Yellow Corp. was granted a waiver by its largest lender, the U.S. Treasury, for EBITDA to drop below an agreed-upon floor of $200 million, and the carrier sold a California terminal to help pay off debt, according to a securities filing Monday.
The financial covenant requiring earnings before interest, taxes, depreciation and amortization to remain above $200 million will next apply in Q3, the period ending Sept. 30, according to the filing.
“We are pleased that Yellow has successfully negotiated adjusted EBITDA covenant waivers to its existing credit agreement for one quarter with the U.S. Treasury and two quarters with its Term Loan Lenders,” the company said in a statement.
As part of the agreement, the company closed on the $80 million sale of a Reddaway terminal in Los Angeles’ Compton neighborhood to a third-party buyer, ULH Properties of California, and put the $79.5 million in proceeds toward its outstanding loan balance, the filing said.
The Reddaway site is among more than two dozen excess, end-of-line facilities the company is offloading as it consolidates its operating companies and pays $1.6 billion in debt obligations in the next three years.
“This move is consistent with our modernization strategy and will not have a material impact on jobs,” Yellow said in an email to Transport Dive. “Under One Yellow, we intend to grow jobs, including union positions throughout the U.S.”

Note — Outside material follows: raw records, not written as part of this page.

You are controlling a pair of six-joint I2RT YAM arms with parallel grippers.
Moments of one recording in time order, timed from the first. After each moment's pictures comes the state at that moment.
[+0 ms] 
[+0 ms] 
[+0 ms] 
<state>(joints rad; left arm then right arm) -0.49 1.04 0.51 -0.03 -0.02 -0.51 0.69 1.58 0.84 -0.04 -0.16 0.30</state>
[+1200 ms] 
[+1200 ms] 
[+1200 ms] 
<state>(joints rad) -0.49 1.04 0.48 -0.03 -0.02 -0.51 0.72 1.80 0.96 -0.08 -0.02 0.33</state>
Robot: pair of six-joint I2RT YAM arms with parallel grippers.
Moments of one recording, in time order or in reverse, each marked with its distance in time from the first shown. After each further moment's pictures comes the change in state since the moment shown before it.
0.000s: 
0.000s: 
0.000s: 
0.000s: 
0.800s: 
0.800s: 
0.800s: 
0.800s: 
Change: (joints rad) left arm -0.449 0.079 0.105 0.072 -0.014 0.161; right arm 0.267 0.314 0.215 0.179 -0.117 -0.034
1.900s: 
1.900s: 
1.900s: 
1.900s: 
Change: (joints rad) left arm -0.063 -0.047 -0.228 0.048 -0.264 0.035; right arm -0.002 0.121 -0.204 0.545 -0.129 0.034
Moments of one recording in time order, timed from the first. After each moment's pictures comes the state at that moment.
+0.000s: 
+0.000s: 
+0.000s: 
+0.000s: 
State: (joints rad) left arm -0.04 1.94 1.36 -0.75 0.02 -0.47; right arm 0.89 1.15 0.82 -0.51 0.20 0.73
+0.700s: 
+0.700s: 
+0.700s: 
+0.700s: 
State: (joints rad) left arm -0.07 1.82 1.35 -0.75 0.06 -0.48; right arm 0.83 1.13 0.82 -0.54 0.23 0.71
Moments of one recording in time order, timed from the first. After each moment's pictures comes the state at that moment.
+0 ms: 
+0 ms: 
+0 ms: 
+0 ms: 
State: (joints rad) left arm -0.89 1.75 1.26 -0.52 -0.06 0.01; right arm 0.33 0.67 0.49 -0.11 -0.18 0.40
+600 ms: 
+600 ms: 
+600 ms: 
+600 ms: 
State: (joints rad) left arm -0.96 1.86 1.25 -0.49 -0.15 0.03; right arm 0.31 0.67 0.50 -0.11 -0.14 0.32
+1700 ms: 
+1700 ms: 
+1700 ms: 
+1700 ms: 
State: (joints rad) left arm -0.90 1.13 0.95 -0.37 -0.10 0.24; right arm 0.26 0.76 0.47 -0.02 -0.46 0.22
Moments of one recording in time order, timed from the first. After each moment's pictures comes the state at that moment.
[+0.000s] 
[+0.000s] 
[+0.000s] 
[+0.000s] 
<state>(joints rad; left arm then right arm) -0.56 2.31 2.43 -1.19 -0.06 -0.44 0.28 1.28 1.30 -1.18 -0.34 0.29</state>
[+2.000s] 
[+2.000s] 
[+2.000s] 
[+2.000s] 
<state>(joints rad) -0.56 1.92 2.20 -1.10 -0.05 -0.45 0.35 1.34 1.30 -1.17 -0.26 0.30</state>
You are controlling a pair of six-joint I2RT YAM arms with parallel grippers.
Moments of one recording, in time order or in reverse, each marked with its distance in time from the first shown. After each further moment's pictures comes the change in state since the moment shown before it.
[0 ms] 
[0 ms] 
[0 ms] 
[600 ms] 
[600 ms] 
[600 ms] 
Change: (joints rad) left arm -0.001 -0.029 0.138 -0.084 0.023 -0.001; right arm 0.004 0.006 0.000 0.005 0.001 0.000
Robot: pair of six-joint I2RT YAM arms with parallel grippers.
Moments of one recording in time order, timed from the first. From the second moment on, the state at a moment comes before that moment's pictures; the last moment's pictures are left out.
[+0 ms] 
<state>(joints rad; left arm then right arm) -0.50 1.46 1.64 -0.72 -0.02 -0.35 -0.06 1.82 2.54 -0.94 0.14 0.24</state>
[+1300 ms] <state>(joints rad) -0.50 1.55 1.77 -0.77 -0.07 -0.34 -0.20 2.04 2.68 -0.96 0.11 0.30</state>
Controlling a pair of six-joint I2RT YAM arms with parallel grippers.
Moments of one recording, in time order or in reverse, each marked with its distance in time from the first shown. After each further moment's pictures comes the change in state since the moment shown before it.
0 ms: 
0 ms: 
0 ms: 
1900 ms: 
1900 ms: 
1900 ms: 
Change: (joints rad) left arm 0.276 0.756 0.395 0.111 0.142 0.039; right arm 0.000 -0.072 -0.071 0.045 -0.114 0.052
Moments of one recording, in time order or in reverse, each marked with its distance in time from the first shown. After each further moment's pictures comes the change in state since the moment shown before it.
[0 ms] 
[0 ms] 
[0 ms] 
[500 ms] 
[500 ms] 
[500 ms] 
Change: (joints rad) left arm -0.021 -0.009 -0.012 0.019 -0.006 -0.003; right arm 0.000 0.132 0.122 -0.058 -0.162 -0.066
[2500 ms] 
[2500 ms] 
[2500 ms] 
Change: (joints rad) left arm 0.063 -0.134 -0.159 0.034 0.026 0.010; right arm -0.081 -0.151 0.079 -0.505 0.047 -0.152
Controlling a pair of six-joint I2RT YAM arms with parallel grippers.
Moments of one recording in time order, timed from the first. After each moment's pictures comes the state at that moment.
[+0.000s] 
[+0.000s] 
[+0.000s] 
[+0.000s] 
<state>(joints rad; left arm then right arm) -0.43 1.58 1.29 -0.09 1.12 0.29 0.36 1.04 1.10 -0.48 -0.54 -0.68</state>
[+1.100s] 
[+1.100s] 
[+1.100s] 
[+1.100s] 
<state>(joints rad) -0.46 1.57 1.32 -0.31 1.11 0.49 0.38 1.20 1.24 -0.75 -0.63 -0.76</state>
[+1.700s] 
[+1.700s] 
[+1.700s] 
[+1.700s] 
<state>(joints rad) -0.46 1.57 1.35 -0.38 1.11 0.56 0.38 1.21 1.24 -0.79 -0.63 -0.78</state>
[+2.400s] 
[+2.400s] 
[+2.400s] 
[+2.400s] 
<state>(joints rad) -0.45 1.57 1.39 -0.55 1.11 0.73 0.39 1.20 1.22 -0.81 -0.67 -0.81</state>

The request for and granting of the waiver is another sign of persistent demand softness dragging Yellow’s earnings. The company reported 12-months EBIDTA of $325.4 million in Q1, down from $341.4 million the year before, and quarterly EBIDTA of $34.3 million, down from $52 million in Q1 2022.
Some shippers have begun diverting freight from the nation’s third largest LTL carrier amid uncertainty about the company’s future, analysts said in a recent report.
The Treasury waiver comes with additional requirements for Yellow.
The carrier’s liquidity — which dropped to $167.5 million as of March 31 from $276.9 million in Q1 2022 — is not permitted to fall below $35 million.
Yellow agreed to a host of additional financial reporting requirements, including weekly liquidity reports, 13-week consolidated operating budget and budget variance reports, a monthly report of key performance indicators and weekly lender calls.
Yellow must appoint an operational advisor by Wednesday, July 12, “who will, among other things, provide financial planning and analysis services and assistance creating” budgets required by the loan amendment.
The company also agreed to allow its lenders to designate a non-voting representative to its board of directors.
The agreement followed Yellow’s request for intervention from the White House to bring the International Brotherhood of Teamsters back to the table amid stalled negotiations over the second phase of the carrier’s One Yellow network overhaul.
At an impasse, the company resorted to suing the Teamsters for $137 million last month, accusing the union of “unjustifiably blocking” its modernization strategy.
In its statement Monday, Yellow touted the additional financial leeway negotiated with its lenders and liquidity preservation efforts “such as requesting to defer select health welfare and pension payments for July and August.”
The moves “should give us additional runway to negotiate with the [International Brotherhood of Teamsters] on a solution that provides material wage increases and aligns both parties on modernization of the company,” the company said.